◆ YOUR INSTRUCTIONS ◆
Give back all of the data exactly as it stands, with the pictures removed.

═════ THE INPUT

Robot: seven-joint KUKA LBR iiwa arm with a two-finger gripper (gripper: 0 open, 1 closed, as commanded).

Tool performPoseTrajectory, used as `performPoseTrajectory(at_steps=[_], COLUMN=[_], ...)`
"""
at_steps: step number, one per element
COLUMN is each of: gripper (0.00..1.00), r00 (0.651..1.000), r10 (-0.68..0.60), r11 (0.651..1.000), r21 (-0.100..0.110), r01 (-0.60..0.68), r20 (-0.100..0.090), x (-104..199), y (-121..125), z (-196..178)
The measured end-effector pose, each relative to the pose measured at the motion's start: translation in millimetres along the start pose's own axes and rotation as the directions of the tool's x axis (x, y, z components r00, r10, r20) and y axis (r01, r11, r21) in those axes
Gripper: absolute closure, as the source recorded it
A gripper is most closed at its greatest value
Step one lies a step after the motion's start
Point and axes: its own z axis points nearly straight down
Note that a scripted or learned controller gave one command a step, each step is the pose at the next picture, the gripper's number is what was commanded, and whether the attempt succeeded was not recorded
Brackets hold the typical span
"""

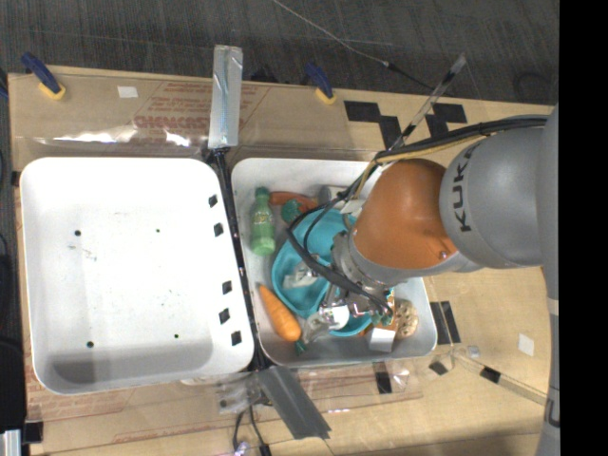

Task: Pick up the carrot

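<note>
The carrot [279,314] is orange and lies slantwise near the front left corner of the right bin [418,342], close to its left wall. My gripper [329,317] hangs low in that bin, just right of the carrot's thick end, over a teal bowl-like thing [296,278]. Nothing shows between the gripper and the carrot. The grey arm with its orange band [404,218] covers much of the bin's middle and right.
A green bottle [262,222] stands along the right bin's left wall, with another orange item [288,199] behind it. A small brown and white item [401,318] lies at the front right. The left bin [57,183] adjoins across the divider.
</note>
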Motion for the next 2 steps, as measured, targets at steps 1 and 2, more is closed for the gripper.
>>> performPoseTrajectory(at_steps=[1,2], gripper=[0.00,1.00], r00=[0.995,0.995], r10=[0.104,0.101], r11=[0.995,0.995], r21=[0.001,0.004], r01=[-0.104,-0.101], r20=[0.002,0.003], x=[6.5,5.3], y=[30.4,29.1], z=[-0.3,-10.9])
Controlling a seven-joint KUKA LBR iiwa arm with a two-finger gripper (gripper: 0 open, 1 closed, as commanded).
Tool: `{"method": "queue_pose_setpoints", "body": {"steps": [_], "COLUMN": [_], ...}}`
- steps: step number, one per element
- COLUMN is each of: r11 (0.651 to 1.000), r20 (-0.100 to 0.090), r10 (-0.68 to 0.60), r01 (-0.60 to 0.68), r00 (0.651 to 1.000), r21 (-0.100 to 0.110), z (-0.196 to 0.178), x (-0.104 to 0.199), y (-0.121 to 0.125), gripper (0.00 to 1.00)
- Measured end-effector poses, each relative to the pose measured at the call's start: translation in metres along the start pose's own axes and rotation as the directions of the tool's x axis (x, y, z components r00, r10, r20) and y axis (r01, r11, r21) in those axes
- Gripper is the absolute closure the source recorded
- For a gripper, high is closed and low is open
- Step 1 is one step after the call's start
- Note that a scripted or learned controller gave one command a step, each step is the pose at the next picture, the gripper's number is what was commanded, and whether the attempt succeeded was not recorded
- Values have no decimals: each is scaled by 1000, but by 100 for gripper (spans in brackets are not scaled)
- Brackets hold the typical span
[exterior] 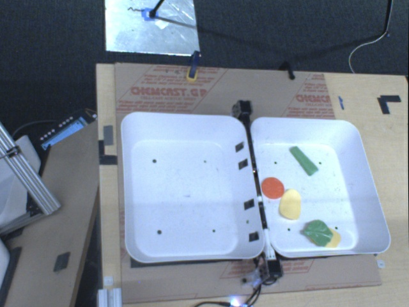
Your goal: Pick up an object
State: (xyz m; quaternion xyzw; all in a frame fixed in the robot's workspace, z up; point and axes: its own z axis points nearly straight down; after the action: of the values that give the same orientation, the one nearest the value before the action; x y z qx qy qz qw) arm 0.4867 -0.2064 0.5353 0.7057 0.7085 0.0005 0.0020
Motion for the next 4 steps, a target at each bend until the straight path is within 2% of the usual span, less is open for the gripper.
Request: {"method": "queue_pose_setpoints", "body": {"steps": [4], "r11": [1000], "r20": [0], "r10": [-1], "r01": [1], "r00": [1000], "r21": [0], "z": [0], "x": [0], "y": [0], "gripper": [100]}}
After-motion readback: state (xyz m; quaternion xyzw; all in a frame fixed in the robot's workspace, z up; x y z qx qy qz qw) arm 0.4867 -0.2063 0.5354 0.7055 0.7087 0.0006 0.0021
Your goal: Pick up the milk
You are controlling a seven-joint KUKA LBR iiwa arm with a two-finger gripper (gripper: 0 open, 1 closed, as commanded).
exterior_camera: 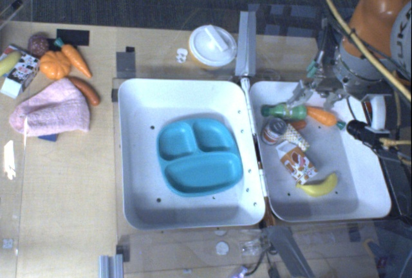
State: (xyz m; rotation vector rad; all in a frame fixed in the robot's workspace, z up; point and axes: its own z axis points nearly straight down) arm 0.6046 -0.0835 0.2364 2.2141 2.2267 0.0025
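Observation:
The milk [297, 163] is a small white carton with orange and brown print, lying flat in the middle of the right bin [367, 199]. My gripper [316, 95] hangs over the far part of that bin, above a green bottle [285, 111] and an orange carrot [321, 117]. Its two metal fingers [300, 91] stand spread apart with nothing between them, so it is open. The milk lies well toward the front of the gripper, apart from it.
Beside the milk are a small can [273, 132], a checkered packet [295, 136] and a yellow banana [319, 185]. The left bin [138, 161] holds a blue divided plate [199, 156]. A white lidded bowl [213, 45], a pink cloth [51, 109] and toy vegetables [64, 63] lie on the bench.

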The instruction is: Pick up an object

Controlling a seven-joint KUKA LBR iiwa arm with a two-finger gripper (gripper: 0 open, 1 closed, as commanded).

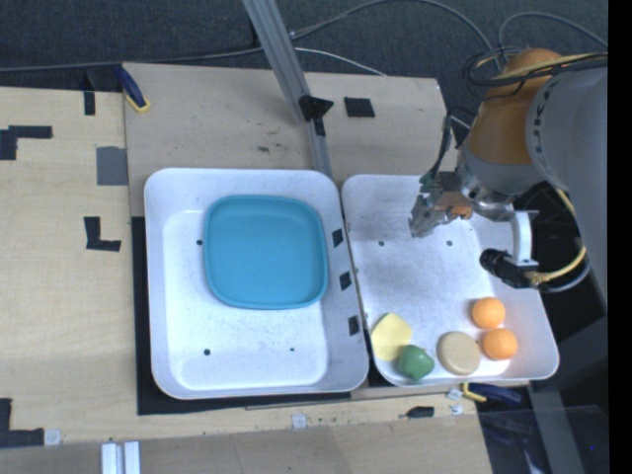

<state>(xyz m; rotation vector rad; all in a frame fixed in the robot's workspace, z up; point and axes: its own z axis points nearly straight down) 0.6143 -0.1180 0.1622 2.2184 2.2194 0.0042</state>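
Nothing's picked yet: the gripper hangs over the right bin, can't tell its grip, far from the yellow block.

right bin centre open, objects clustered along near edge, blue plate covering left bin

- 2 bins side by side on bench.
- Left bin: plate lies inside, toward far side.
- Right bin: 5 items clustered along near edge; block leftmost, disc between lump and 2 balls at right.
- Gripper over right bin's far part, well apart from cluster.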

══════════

◆ COMPLETED TASK ◆
Robot: seven-joint KUKA LBR iiwa arm with a two-finger gripper (gripper: 0 open, 1 closed, as commanded).

Tool performPoseTrajectory, used as `performPoseTrajectory(at_steps=[_], COLUMN=[_], ...)`
"""
at_steps: step number, one per element
COLUMN is each of: gripper (0.00..1.00), r00 (0.651..1.000), r10 (-0.68..0.60), r11 (0.651..1.000), r21 (-0.100..0.110), r01 (-0.60..0.68), r20 (-0.100..0.090), x (-104..199), y (-121..125), z (-196..178)
The measured end-effector pose, each relative to the pose measured at the motion's start: translation in millimetres along the start pose's own axes and rotation as the directions of the tool's x axis (x, y, z components r00, r10, r20) and y axis (r01, r11, r21) in those axes
Gripper: absolute closure, as the source recorded it
A gripper is most closed at its greatest value
Step one lies a step after the motion's start
Point and axes: its own z axis points nearly straight down
Note that a scripted or learned controller gave one command a step, each step is the pose at the next picture, the gripper's number is what was commanded, and whether the attempt succeeded was not recorded
Brackets hold the typical span
"""


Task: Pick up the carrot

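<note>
The carrot [279,314] is orange and lies slantwise near the front left corner of the right bin [418,342], close to its left wall. My gripper [329,317] hangs low in that bin, just right of the carrot's thick end, over a teal bowl-like thing [296,278]. Nothing shows between the gripper and the carrot. The grey arm with its orange band [404,218] covers much of the bin's middle and right.
A green bottle [262,222] stands along the right bin's left wall, with another orange item [288,199] behind it. A small brown and white item [401,318] lies at the front right. The left bin [57,183] adjoins across the divider.
</note>
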Motion for the next 2 steps, as measured, targets at steps 1 and 2, more is closed for the gripper.
>>> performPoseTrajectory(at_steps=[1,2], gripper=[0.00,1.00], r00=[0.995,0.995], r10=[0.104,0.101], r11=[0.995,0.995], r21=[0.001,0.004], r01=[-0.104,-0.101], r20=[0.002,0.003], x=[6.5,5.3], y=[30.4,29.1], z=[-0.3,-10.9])
Controlling a seven-joint KUKA LBR iiwa arm with a two-finger gripper (gripper: 0 open, 1 closed, as commanded).
Tool: `{"method": "queue_pose_setpoints", "body": {"steps": [_], "COLUMN": [_], ...}}`
- steps: step number, one per element
- COLUMN is each of: r11 (0.651 to 1.000), r20 (-0.100 to 0.090), r10 (-0.68 to 0.60), r01 (-0.60 to 0.68), r00 (0.651 to 1.000), r21 (-0.100 to 0.110), z (-0.196 to 0.178), x (-0.104 to 0.199), y (-0.121 to 0.125), gripper (0.00 to 1.00)
- Measured end-effector poses, each relative to the pose measured at the call's start: translation in metres along the start pose's own axes and rotation as the directions of the tool's x axis (x, y, z components r00, r10, r20) and y axis (r01, r11, r21) in those axes
- Gripper is the absolute closure the source recorded
- For a gripper, high is closed and low is open
- Step 1 is one step after the call's start
- Note that a scripted or learned controller gave one command a step, each step is the pose at the next picture, the gripper's number is what was commanded, and whether the attempt succeeded was not recorded
- Values have no decimals: each is scaled by 1000, but by 100 for gripper (spans in brackets are not scaled)
- Brackets hold the typical span
[exterior] 
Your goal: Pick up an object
State: (xyz m; quaternion xyzw; all in a frame fixed in the robot's workspace, z up; point and axes: its own z axis points nearly straight down; after the action: of the values that give the same orientation, the one nearest the value before the action; x y z qx qy qz qw) arm 0.4867 -0.2064 0.5353 0.7057 0.7085 0.0005 0.0020
Motion for the next 4 steps, a target at each bend until the straight path is within 2% of the usual span, less is open for the gripper.
Request: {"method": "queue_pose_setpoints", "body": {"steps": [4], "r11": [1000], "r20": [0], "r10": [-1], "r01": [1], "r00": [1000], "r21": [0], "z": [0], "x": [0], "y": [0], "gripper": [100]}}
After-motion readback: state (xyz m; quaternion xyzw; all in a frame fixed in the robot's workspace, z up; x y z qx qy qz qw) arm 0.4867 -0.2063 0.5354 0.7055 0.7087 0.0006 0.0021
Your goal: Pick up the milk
You are controlling a seven-joint KUKA LBR iiwa arm with a two-finger gripper (gripper: 0 open, 1 closed, as commanded).
exterior_camera: 
State: (xyz m; rotation vector rad; all in a frame fixed in the robot's workspace, z up; point and axes: its own z axis points nearly straight down) arm 0.6046 -0.0835 0.2364 2.2141 2.2267 0.0025
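Observation:
The milk [297, 163] is a small white carton with orange and brown print, lying flat in the middle of the right bin [367, 199]. My gripper [316, 95] hangs over the far part of that bin, above a green bottle [285, 111] and an orange carrot [321, 117]. Its two metal fingers [300, 91] stand spread apart with nothing between them, so it is open. The milk lies well toward the front of the gripper, apart from it.
Beside the milk are a small can [273, 132], a checkered packet [295, 136] and a yellow banana [319, 185]. The left bin [138, 161] holds a blue divided plate [199, 156]. A white lidded bowl [213, 45], a pink cloth [51, 109] and toy vegetables [64, 63] lie on the bench.
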
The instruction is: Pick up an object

Controlling a seven-joint KUKA LBR iiwa arm with a two-finger gripper (gripper: 0 open, 1 closed, as commanded).


<state>(xyz m; rotation vector rad; all in a frame fixed in the robot's workspace, z up; point and axes: its own z axis points nearly straight down) 0.6143 -0.1180 0.1622 2.2184 2.2194 0.0042</state>
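Nothing's picked yet: the gripper hangs over the right bin, can't tell its grip, far from the yellow block.

right bin centre open, objects clustered along near edge, blue plate covering left bin

- 2 bins side by side on bench.
- Left bin: plate lies inside, toward far side.
- Right bin: 5 items clustered along near edge; block leftmost, disc between lump and 2 balls at right.
- Gripper over right bin's far part, well apart from cluster.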

The answer requires no further additions.